### Activity
Look through the material below and give the number of lines holding "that", with no other words.

### Given material
········

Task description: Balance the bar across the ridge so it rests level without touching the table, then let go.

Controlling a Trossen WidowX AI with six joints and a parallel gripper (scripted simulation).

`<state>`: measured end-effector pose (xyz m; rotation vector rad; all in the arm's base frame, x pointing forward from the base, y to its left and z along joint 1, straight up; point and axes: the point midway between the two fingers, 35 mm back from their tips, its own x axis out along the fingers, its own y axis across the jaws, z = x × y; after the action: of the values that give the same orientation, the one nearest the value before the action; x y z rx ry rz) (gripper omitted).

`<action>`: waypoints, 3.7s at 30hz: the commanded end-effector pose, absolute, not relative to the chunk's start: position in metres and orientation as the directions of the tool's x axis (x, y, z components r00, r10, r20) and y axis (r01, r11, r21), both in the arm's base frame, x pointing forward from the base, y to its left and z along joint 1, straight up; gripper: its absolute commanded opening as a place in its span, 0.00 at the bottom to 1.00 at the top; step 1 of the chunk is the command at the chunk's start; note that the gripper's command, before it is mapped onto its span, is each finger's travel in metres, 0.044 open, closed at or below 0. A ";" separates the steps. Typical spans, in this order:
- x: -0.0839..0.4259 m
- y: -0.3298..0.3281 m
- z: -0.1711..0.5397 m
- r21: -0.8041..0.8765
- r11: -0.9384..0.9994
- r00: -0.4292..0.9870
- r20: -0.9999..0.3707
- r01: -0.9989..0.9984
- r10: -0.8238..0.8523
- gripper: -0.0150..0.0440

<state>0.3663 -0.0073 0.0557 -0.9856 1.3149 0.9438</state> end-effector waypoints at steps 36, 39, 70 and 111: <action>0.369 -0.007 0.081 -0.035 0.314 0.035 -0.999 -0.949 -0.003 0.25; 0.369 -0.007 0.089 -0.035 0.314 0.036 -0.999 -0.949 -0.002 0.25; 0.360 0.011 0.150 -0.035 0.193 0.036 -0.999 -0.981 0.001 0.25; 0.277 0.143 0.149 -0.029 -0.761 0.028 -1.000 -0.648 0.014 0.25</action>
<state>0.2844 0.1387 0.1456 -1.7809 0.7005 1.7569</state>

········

### Finished exercise
2